Start of LISTED RECORDS

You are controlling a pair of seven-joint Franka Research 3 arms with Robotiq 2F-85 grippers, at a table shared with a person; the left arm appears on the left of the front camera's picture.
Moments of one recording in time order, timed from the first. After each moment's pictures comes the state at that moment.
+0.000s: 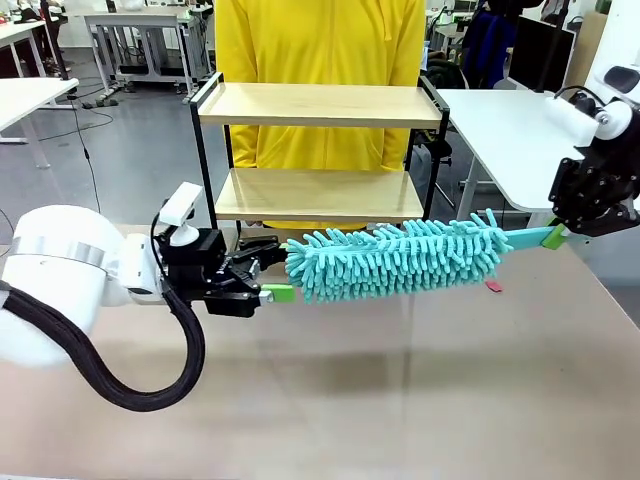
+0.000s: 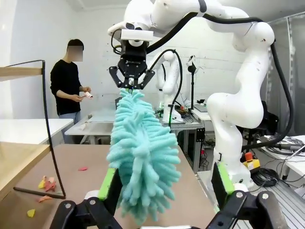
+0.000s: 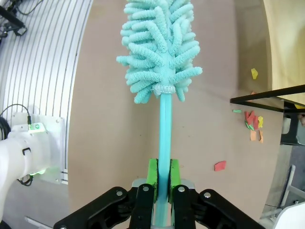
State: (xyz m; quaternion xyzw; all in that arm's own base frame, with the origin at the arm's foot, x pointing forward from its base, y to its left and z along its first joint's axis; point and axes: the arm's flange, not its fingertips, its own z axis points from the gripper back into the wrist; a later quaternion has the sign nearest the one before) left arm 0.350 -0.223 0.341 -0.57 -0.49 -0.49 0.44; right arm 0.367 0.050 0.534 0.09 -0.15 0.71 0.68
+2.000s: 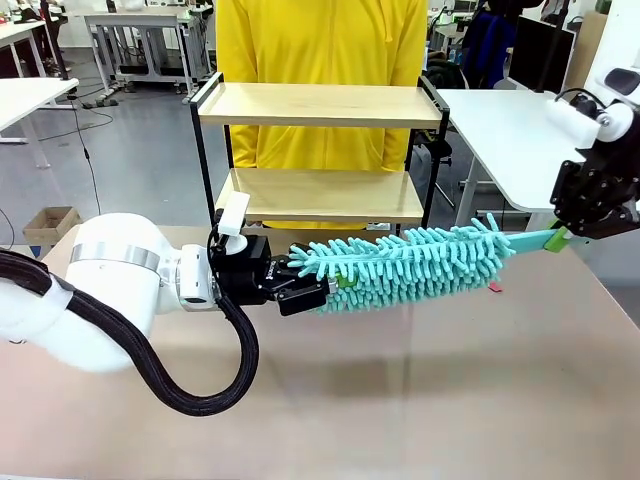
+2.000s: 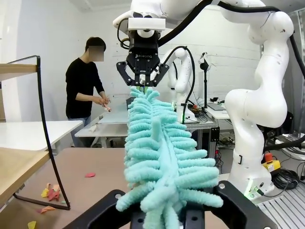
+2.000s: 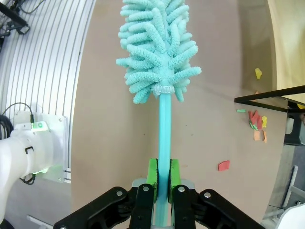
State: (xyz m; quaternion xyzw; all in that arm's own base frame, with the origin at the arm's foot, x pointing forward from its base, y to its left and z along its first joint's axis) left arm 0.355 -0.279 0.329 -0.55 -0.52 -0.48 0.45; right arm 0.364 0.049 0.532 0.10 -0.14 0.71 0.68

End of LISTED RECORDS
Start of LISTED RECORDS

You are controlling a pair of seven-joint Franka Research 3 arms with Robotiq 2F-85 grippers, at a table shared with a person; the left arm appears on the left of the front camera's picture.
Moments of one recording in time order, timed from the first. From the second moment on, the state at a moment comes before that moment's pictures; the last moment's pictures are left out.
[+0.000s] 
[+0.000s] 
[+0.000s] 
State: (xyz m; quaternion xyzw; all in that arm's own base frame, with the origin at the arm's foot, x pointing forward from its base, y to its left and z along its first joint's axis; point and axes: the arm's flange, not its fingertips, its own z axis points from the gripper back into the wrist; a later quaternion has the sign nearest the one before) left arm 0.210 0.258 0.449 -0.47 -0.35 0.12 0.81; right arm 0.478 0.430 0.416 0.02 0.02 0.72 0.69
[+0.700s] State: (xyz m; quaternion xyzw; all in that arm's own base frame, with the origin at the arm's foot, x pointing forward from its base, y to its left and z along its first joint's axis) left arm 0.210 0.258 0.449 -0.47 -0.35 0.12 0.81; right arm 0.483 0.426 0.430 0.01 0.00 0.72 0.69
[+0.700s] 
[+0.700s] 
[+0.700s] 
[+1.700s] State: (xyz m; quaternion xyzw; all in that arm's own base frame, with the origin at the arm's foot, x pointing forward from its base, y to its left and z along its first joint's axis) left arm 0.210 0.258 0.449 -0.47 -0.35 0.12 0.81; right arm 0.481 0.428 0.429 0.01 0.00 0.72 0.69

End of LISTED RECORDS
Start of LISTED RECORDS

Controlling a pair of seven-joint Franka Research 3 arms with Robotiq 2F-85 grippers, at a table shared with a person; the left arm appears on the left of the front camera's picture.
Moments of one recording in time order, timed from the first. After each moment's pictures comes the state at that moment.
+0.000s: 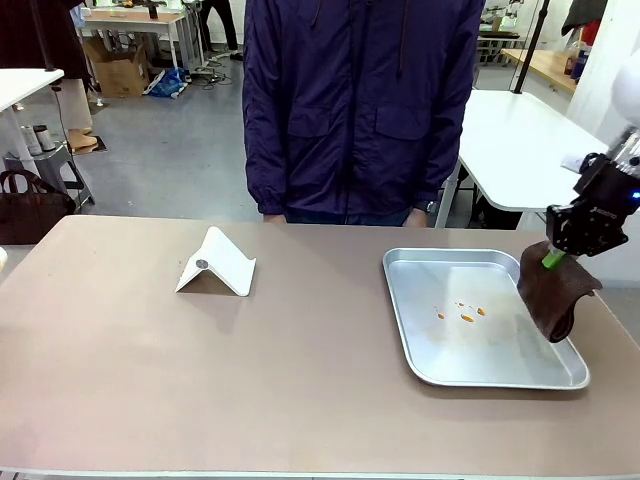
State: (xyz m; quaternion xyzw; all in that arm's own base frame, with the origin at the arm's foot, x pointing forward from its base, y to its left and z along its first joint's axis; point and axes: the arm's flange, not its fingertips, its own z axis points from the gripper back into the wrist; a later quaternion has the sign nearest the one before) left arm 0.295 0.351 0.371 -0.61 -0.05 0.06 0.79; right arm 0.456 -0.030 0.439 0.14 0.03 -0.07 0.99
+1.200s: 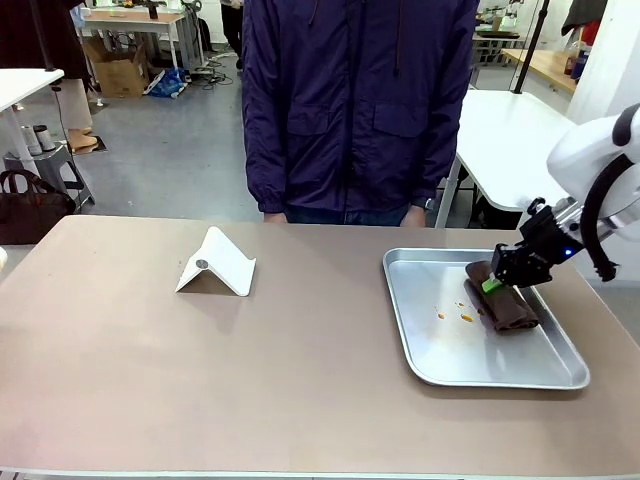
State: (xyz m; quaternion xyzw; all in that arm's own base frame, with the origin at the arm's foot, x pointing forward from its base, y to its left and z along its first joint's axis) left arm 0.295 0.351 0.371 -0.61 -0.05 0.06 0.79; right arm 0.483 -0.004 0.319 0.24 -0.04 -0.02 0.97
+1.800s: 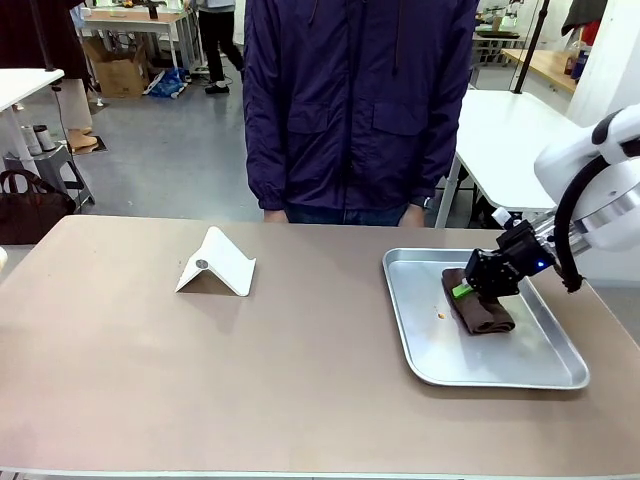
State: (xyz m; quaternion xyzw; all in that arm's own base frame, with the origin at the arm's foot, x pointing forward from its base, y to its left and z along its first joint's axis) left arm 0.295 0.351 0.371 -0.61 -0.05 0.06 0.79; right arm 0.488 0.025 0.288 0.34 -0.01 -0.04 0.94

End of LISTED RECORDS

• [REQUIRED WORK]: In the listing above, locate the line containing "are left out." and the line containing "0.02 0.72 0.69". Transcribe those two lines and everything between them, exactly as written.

• [EXERCISE RESPONSE]:
Moments of one recording in time order, timed from the first. From the second moment on, the state at a moment comes before that moment's pictures; the last moment's pictures are left out.
[+0.000s] 
[+0.000s] 
[+0.000s] 
State: (xyz m; quaternion xyzw; all in that arm's own base frame, with the origin at the arm's foot, x pointing forward from its base, y to its left and z along its first joint's axis; point and axes: the arm's flange, not its fingertips, its own z axis points from the gripper back into the wrist; a later quaternion has the sign nearest the one before) left arm 0.210 0.258 0.449 -0.47 -0.35 0.12 0.81; right arm 0.478 0.430 0.416 0.02 0.02 0.72 0.69

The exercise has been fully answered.